Conclusions: The pharmacokinetics of vancomycin in adult PwCF after intermitted intravenous administration were adequately described using a population pharmacokinetics modeling approach. We also demonstrated that the model could be used to perform simulations of various vancomycin intermittent dosing regimens to optimize dosing of vancomycin in adult PwCF.
References:
[1] Faino, A.V., et al., Polymicrobial infections and antibiotic treatment patterns for cystic fibrosis pulmonary exacerbations. J Cyst Fibros, 2023.

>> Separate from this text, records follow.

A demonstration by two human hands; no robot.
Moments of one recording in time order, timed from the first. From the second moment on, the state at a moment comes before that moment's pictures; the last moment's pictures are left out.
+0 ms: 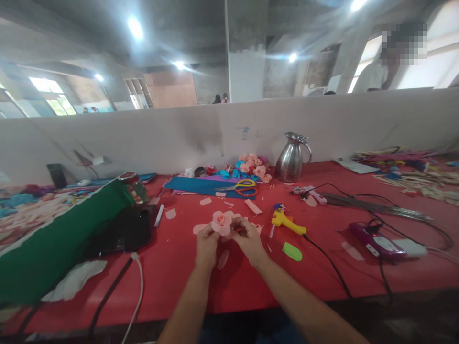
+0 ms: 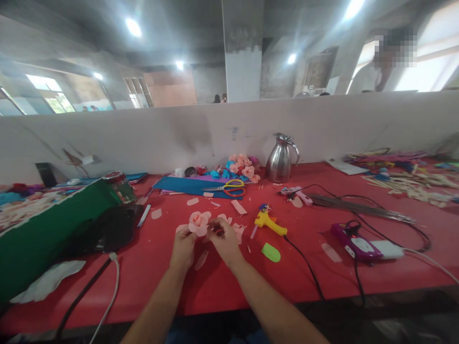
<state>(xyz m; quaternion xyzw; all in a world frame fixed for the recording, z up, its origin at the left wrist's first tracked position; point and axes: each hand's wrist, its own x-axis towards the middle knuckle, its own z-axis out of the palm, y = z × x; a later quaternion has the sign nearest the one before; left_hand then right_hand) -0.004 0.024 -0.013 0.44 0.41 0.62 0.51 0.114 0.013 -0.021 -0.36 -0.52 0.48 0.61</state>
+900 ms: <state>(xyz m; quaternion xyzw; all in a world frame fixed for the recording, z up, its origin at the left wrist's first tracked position) 0.000 0.018 -0.007 0.45 0.43 0.59 0.51 0.119 0.015 -0.020 -0.39 -0.57 0.35 0.64</state>
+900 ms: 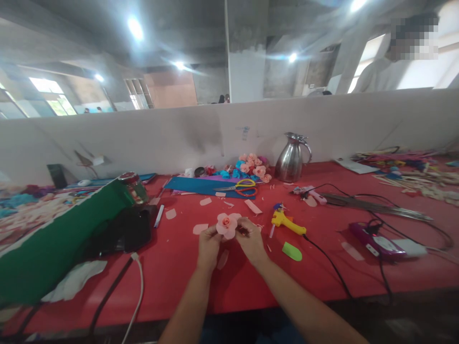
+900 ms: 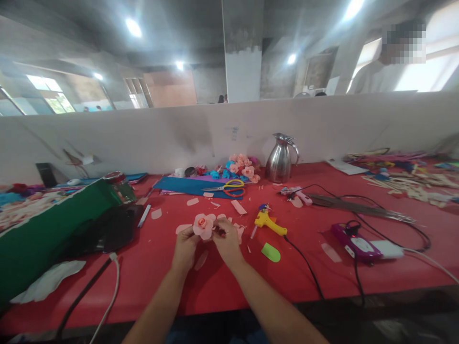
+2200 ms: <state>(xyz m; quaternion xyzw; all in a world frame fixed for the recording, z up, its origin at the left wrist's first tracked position) -0.005 0.024 -0.019 0.53 0.41 0.58 0.47 0.120 0.007 -0.008 -0.30 -0.41 0.52 0.68</state>
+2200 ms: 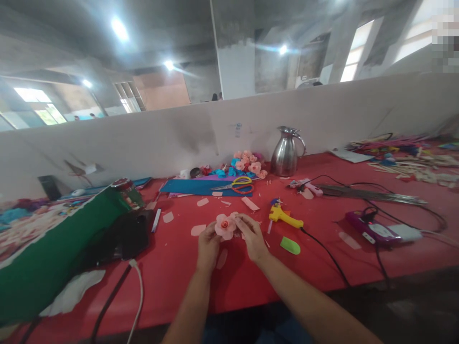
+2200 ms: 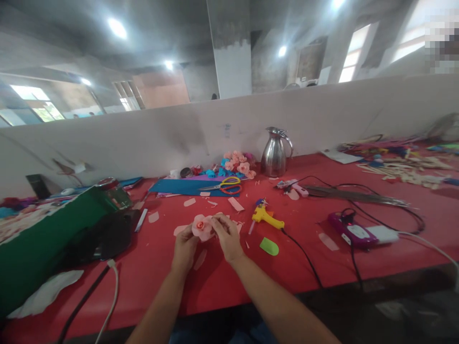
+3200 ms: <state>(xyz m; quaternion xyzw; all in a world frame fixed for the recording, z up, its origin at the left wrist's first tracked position) -0.002 0.022 -0.012 0.35 0.41 0.66 0.52 0.126 0.016 -0.014 -0.38 -0.32 0.59 0.64</state>
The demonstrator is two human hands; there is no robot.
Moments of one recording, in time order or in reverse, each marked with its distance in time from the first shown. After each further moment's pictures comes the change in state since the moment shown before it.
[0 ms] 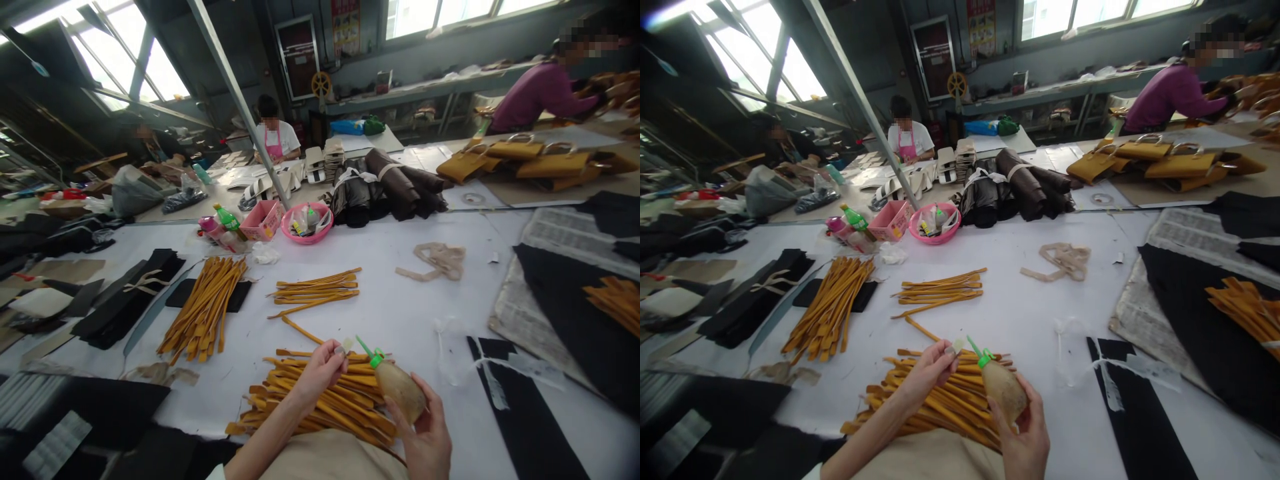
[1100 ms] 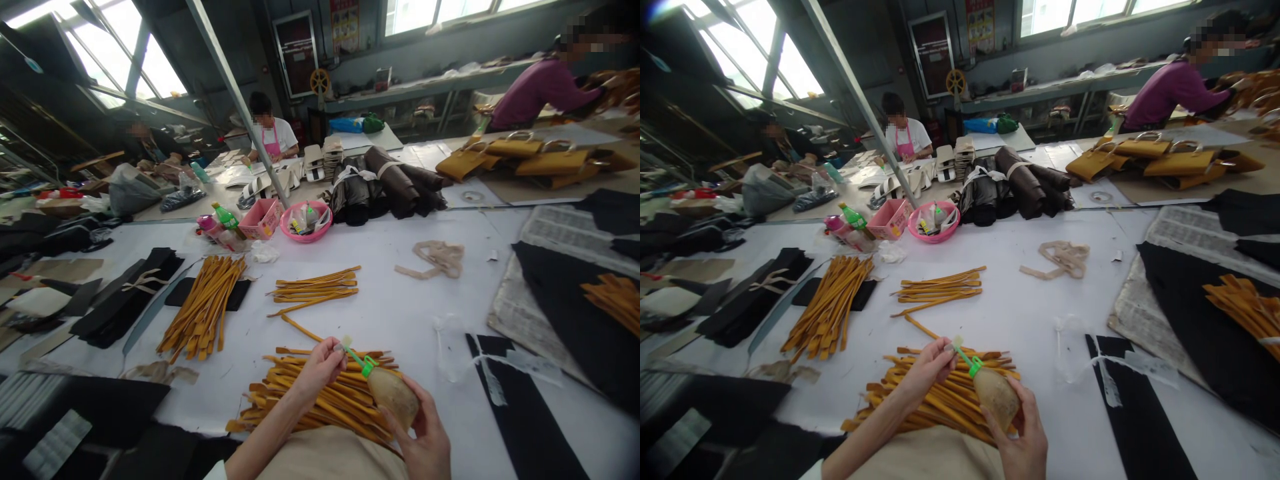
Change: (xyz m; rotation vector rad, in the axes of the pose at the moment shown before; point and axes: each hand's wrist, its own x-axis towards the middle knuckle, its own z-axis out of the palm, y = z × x) left_hand -0.002 0.005 0.003 -0.001 0.028 -0.020; right_hand -0.002 -0.002 -0.014 -0.081 -0.157 -0.030
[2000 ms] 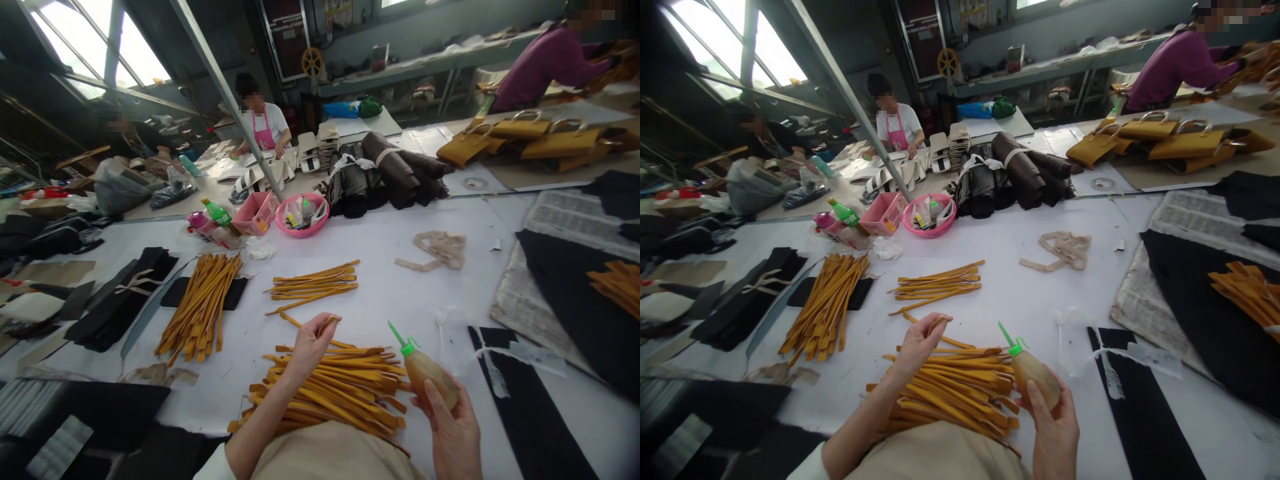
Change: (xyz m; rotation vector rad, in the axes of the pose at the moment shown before) left_hand 0.027 0.034 -0.017 0.467 0.213 0.303; right_hand 0.034 -0.017 -0.010 0.327 0.306 0.329
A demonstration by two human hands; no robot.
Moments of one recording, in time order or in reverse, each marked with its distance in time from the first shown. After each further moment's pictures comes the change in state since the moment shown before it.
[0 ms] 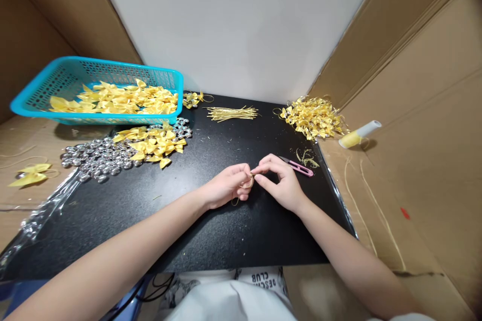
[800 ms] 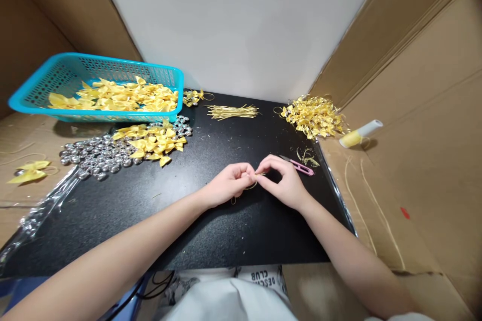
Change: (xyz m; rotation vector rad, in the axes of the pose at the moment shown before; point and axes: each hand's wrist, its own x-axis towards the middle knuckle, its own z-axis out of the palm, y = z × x) left_hand 0.001 -0.004 -0.007 0.471 0.033 0.120; right_hand 0.002 -0.003 -0.005 -0.061 -0.067 0.026
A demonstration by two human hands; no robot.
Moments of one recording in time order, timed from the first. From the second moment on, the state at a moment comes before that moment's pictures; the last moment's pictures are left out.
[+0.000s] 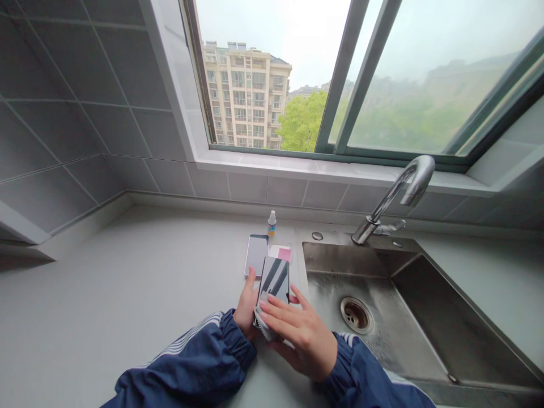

[2] Fusco, N.M., et al., Comparative Effectiveness of Vancomycin Versus Linezolid for the Treatment of Acute Pulmonary Exacerbations of Cystic Fibrosis. Ann Pharmacother, 2020. 54(3): p. 197-204.
[3]Pettit, R.S., et al., Vancomycin Dosing and Monitoring in the Treatment of Cystic Fibrosis: Results of a National Practice Survey. J Pediatr Pharmacol Ther, 2017. 22(6): p. 406-411.
[4]Lindley, B., et al., Pharmacokinetics of intermittent dosed intravenous vancomycin in adult persons with cystic fibrosis. Pediatr Pulmonol, 2022. 57(11): p. 2646-2651.
[5]Cockcroft, D.W. and M.H. Gault, Prediction of creatinine clearance from serum creatinine. Nephron, 1976. 16(1): p. 31-41.